There a nice line in You Bring The Summer, “the birds and the bees will fly around me…Even though we’re deep in January…When you come around, you bring the summer.” Was that a nod to the Monkees album, The Birds, The Bees and The Monkees?
Andy Partridge: Actually, the line I wrote was “Birds bees and Monkees will fly around me”, just to get Micky to self refer to one of my favorite albums of theirs. But he changed it at the last minute, I’m not sure why? Oh well. That smacked my cheekiness down a bit.
Have you heard the Monkees’ finished version of You Bring The Summer?

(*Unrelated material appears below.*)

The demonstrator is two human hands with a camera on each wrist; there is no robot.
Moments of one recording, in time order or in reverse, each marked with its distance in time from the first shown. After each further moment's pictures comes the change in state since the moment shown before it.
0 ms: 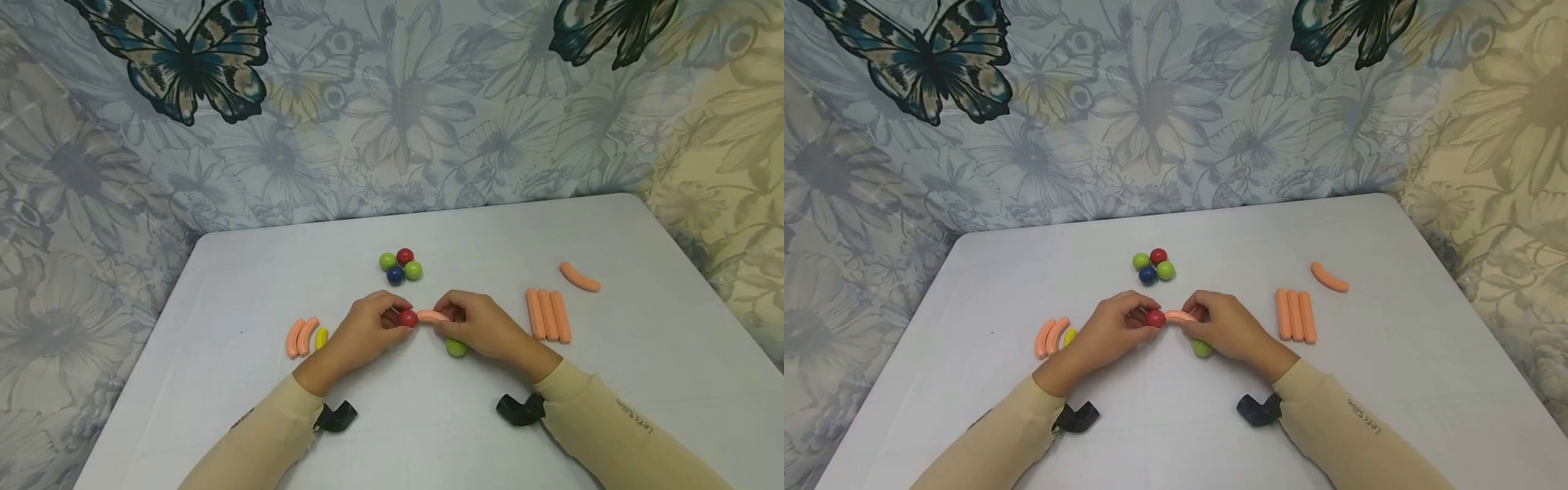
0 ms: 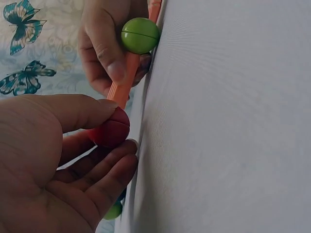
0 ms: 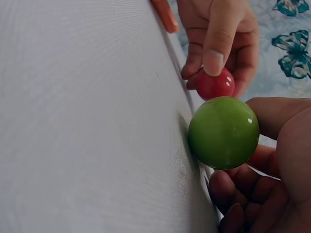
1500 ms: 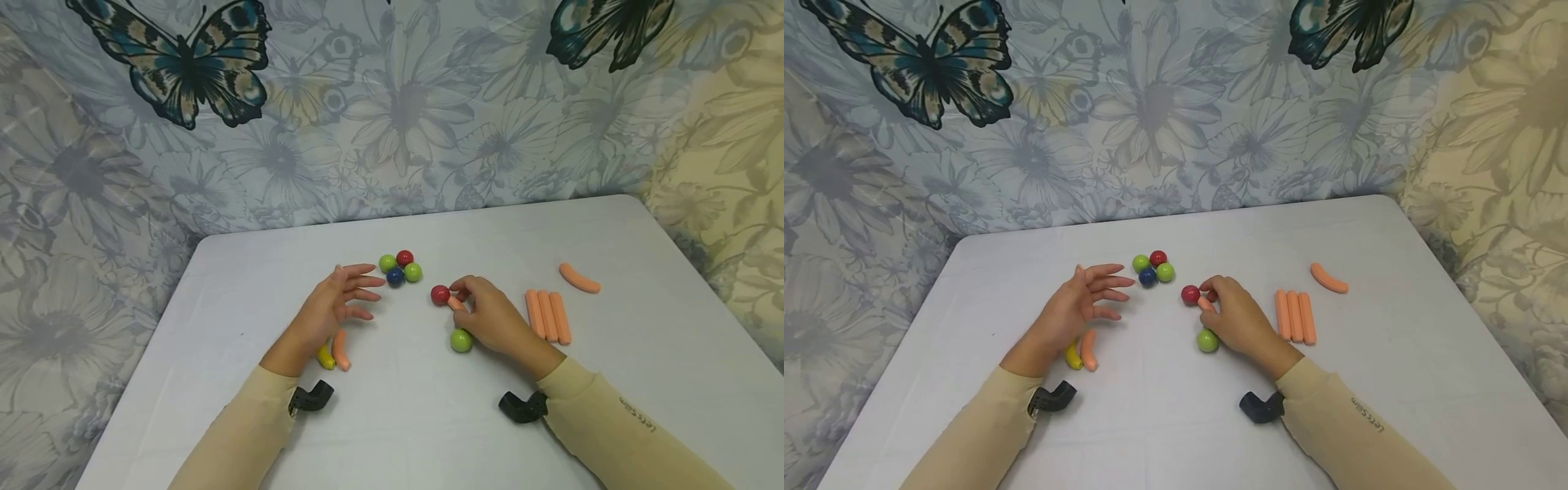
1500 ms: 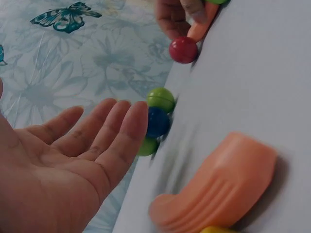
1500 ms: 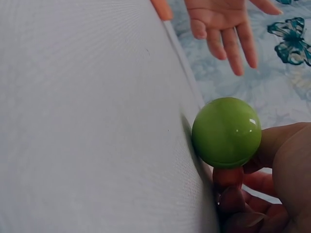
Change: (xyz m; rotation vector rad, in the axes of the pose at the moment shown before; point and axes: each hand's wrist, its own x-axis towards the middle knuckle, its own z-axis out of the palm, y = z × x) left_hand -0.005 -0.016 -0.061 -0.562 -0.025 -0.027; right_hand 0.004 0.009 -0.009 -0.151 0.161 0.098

If so, what are your impressions?
Andy Partridge: I’ve heard two versions, an early mix and vocals and a second far superior take and mix. It sounded just like…….the Mamas and Papas, ha!

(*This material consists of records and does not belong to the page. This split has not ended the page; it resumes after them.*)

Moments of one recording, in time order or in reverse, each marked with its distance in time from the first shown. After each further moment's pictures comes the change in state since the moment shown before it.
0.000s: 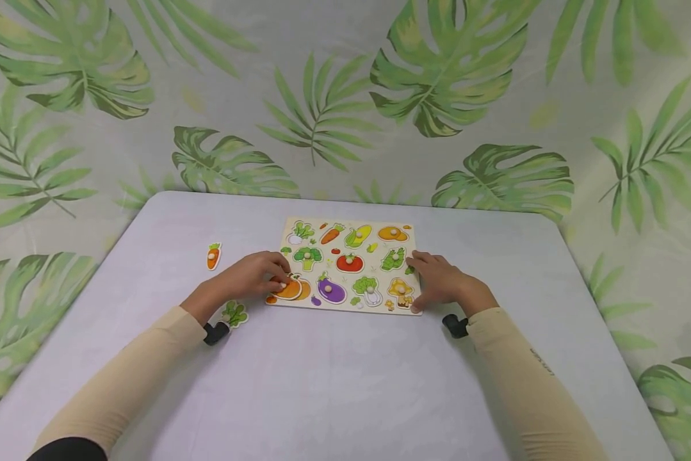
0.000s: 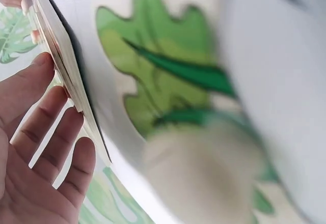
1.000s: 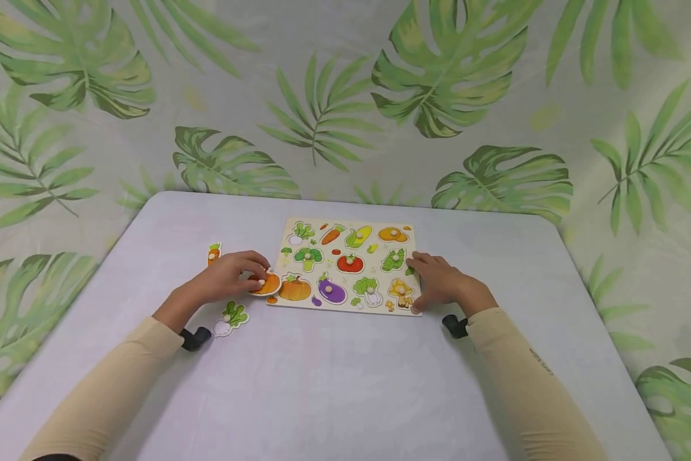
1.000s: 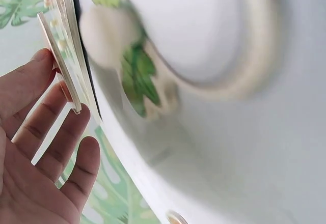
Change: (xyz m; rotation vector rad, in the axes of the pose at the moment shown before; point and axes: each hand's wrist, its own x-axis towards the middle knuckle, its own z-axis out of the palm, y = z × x) left_hand -0.036 -0.018 -0.011 -0.083 0.108 -0.066; right_hand 0.001 0.000 0.000 -0.005 -0.012 -0.007
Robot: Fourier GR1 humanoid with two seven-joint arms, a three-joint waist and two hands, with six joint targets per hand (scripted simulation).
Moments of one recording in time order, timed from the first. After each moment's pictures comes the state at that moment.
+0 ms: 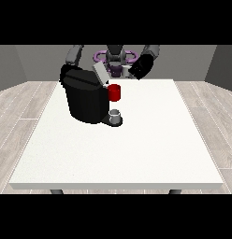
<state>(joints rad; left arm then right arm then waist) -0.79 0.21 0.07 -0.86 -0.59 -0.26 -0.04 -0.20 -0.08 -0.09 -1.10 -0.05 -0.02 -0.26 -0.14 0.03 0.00</state>
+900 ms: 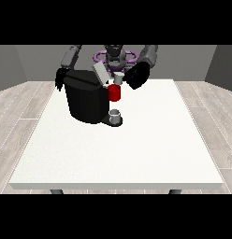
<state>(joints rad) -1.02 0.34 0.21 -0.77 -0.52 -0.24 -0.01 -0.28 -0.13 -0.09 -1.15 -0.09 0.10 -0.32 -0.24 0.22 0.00</state>
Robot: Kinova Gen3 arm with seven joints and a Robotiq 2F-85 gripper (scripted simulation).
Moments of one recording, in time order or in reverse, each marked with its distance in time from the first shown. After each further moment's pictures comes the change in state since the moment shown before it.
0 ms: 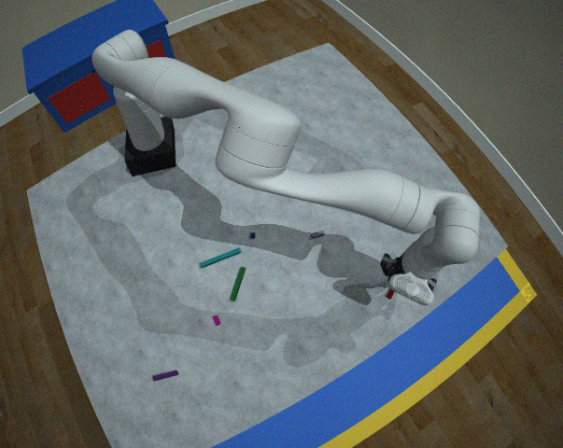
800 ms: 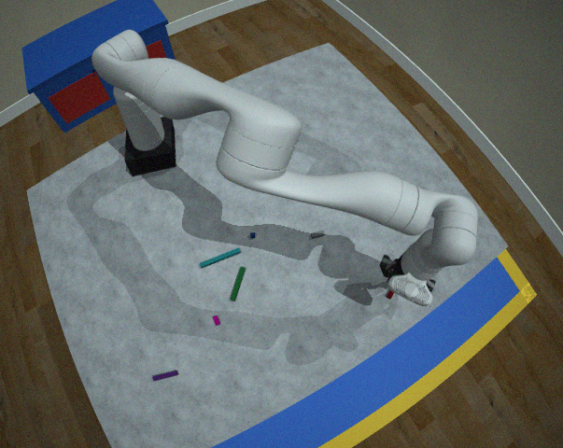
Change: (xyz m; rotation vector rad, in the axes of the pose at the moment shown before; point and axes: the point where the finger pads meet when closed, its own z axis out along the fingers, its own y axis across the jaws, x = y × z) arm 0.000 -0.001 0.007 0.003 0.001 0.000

It’s a dream man, I haven’t woken up.

It’s them playing and singing, giving it the full Monkee. They sound like the Monkees on MY song. Wow!

Besides You Bring The Summer, you sent on more songs for consideration. Can you describe them and let us know if any will be used by the band for a future release?
Andy Partridge: The two I wrote especially for them, and built with their classic style in mind were You Bring the Summer and Love’s What I Want. I know that You Bring The Summer is the first single, but I’m not sure what they’re doing with Love’s yet? B side, extra track, don’t know? I also sent over a few half sketched ideas and a couple of finished songs that I thought might suit, but they did go for the bespoke numbers in preference.
If any individual Monkee needs any more songs, I’d be delighted to supply.
Lastly, this year marks the 50th anniversary of The Monkees coming to life. What makes them special?
Andy Partridge: The same thing and a totally different thing; that makes other pop groups special and unique. They had a style and a way of singing and playing that is VERY recognizable and delightful. Their acting in the TV series was funny and so genuinely lovable.
It made a very deep impression on me; this goofy kid looking for something to emulate and use to pull himself up and out of poverty, and something to conquer a lack of confidence with. They were a great template for me.
No Monkees….means no XTC.


  • Elizabeth says:

    I wonder if Partridge knows the 1971 Micky Dolenz solo track “Easy On You,” featuring Peter Tork. It has a completely different Moog sound than the songs on The Monkees’ PISCES, more like a Martian skiffle band. (I became obsessed enough with “Easy On You” to blog about it recently, and I still think it should have been a hit.) Anyway, this interview made me very happy!

  • lonerose says:

    I learned we share the same birthday, November 11! I’m one yr younger. I was also a huge fan of the Monkees at the same time you were back then. I can hear your excitement as one, clear as day because you sound like I did. Lol. Thanks so much for sharing your talent as a songwriter – I’m sure you helped in making Good Times an outstanding record.

  • Robert says:

    That is a sweet interview with Andy Partridge!! I think I still have a Dukes of Stratosphere” cassette somewhere!!… I love the tone of admiration that Andy has. Ben Gibbard has expressed his too.. this is soo heartwarmingmly full circle.. it’s a great time to be alive and a fan of music and the Monkees!!

  • Wiggsey says:

    That is a sweet interview with Andy Partridge!! I think I still have a Dukes of Stratosphere” cassette somewhere!!… I love the tone of admiration that Andy has. Ben Gibbard has expressed his too.. this is soo heartwarmingmly full circle.. it’s a great time to be alive and a fan of music and the Monkees!!

  • Wayne klein says:

    Excellent interview! The “Love” snag is going to be on the Japanese release of the album as an extra track.

  • david riverstone says:

    Could I email Andy Partridge? I’d like to talk with him about the origins of his song Dear God. I love this song and lyrics.

  • tomcanty87 says:

    Great interview.
    That’s probably the first time i ever heard someone say something about liking records more than live.
    I used to think the same and still do.